• **Task requirements**: Go through the data that follows and restate each line exactly as it reads.

• **Data extract**:
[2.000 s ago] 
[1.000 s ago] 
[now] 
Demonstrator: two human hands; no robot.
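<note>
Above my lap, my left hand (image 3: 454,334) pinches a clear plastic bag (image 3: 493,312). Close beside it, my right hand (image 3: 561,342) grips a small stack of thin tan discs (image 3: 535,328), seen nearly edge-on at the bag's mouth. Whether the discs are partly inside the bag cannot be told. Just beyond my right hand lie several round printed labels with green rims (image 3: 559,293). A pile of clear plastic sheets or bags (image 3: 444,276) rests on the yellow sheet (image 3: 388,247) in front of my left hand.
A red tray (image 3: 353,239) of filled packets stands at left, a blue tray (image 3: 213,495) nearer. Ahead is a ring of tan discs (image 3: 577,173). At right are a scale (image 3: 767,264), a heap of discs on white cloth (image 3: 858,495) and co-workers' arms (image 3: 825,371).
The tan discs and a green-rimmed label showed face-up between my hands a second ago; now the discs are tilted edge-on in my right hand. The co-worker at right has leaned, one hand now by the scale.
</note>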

• **Response to the exercise**:
[2.000 s ago] 
[1.000 s ago] 
[now] 
Demonstrator: two human hands; no robot.
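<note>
Above my lap, my left hand (image 3: 454,334) pinches a clear plastic bag (image 3: 493,312). Close beside it, my right hand (image 3: 561,342) grips a small stack of thin tan discs (image 3: 535,328), seen nearly edge-on at the bag's mouth. Whether the discs are partly inside the bag cannot be told. Just beyond my right hand lie several round printed labels with green rims (image 3: 559,293). A pile of clear plastic sheets or bags (image 3: 444,276) rests on the yellow sheet (image 3: 388,247) in front of my left hand.
A red tray (image 3: 353,239) of filled packets stands at left, a blue tray (image 3: 213,495) nearer. Ahead is a ring of tan discs (image 3: 577,173). At right are a scale (image 3: 767,264), a heap of discs on white cloth (image 3: 858,495) and co-workers' arms (image 3: 825,371).
The tan discs and a green-rimmed label showed face-up between my hands a second ago; now the discs are tilted edge-on in my right hand. The co-worker at right has leaned, one hand now by the scale.
</note>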

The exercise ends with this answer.